**PROMPT**
Your copy of the listing should match it exactly, only without pictures.
### DATA SEGMENT
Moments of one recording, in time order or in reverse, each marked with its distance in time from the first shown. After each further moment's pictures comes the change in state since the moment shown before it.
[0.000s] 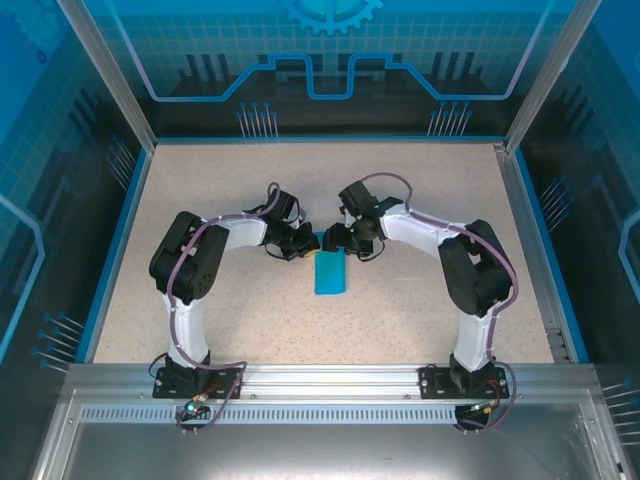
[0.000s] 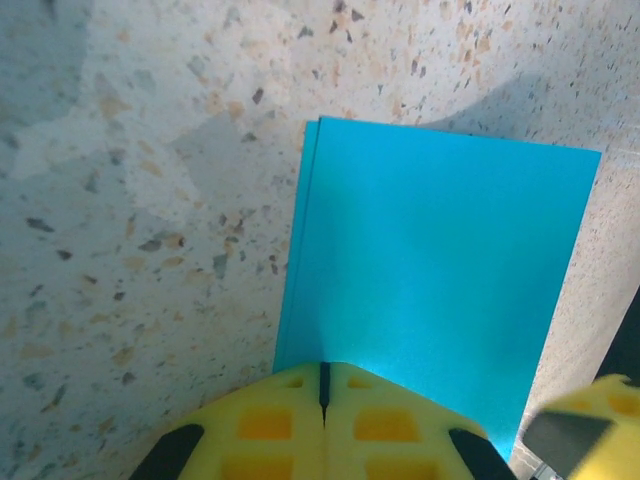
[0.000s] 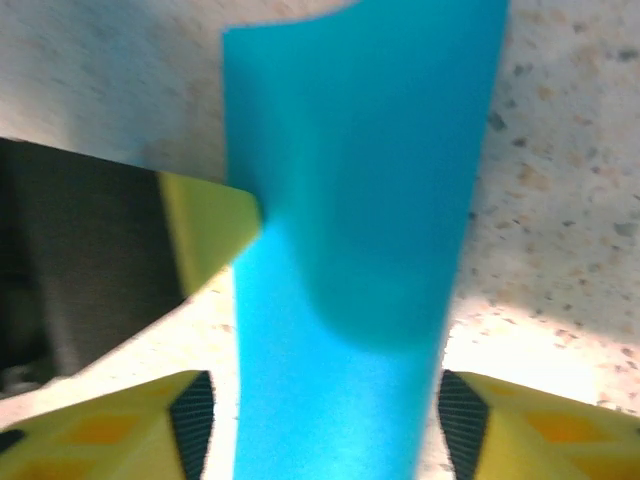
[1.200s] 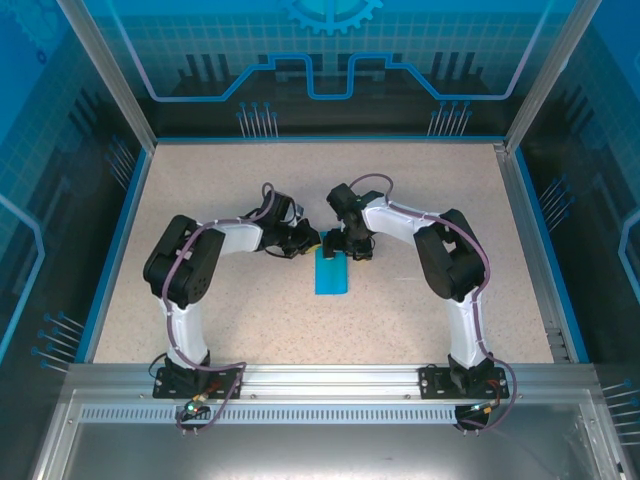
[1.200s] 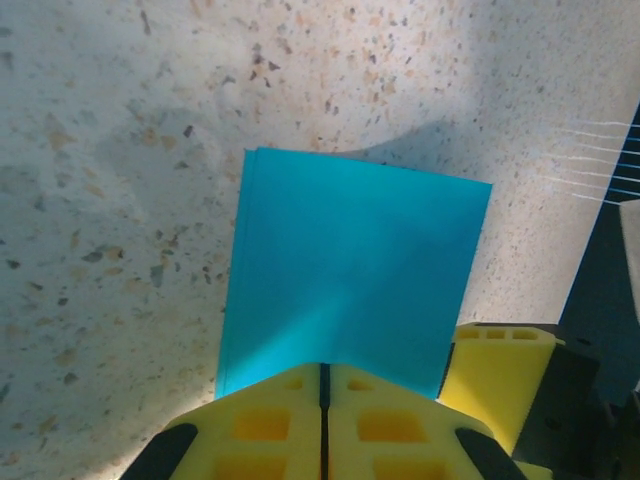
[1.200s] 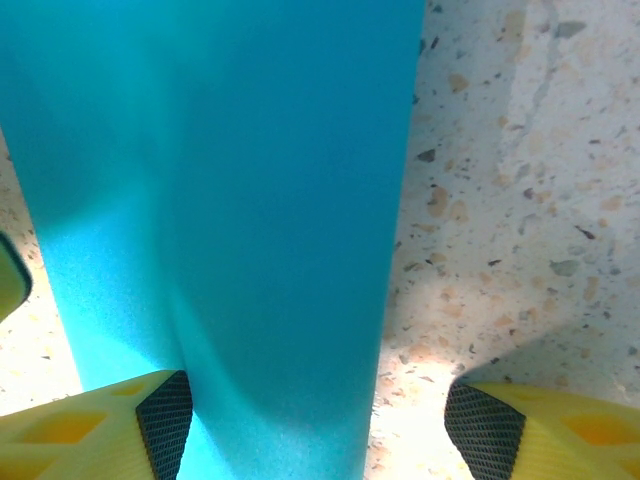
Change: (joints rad) left arm 0.006 -0.043 -0.079 0.179 0.026 -0.103; right arm 0.023 0.224 0.182 -0.235 0.132 -0.033
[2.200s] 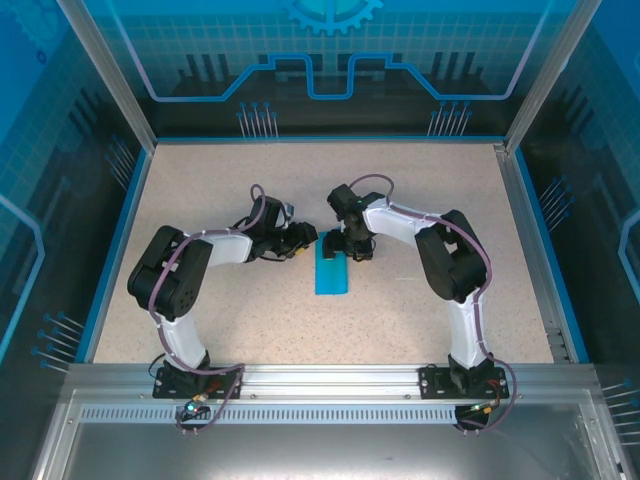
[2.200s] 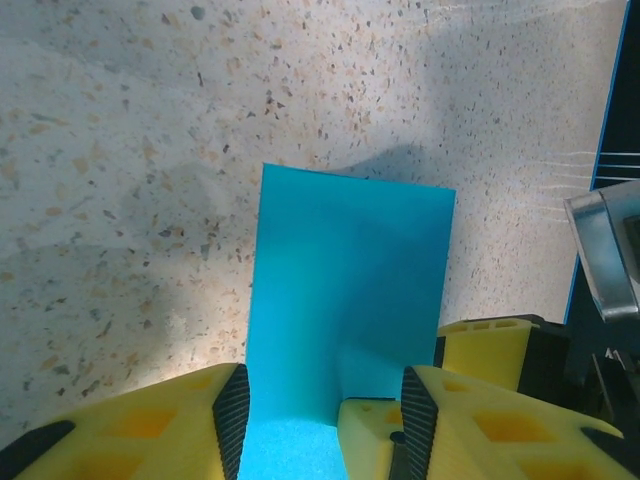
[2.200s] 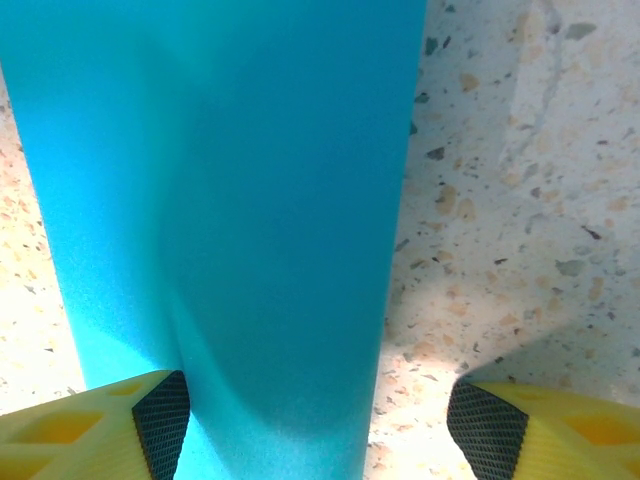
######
**ANSWER SPACE**
Moments of one recording, in time order or in reverse, each marked with its distance in time from the first shown. After each further moment's pictures comes the change in state since the moment shown before it.
[0.000s] 
[0.000s] 
[0.000s] 
[1.200s] 
[1.200s] 
[1.200s] 
Change: (joints rad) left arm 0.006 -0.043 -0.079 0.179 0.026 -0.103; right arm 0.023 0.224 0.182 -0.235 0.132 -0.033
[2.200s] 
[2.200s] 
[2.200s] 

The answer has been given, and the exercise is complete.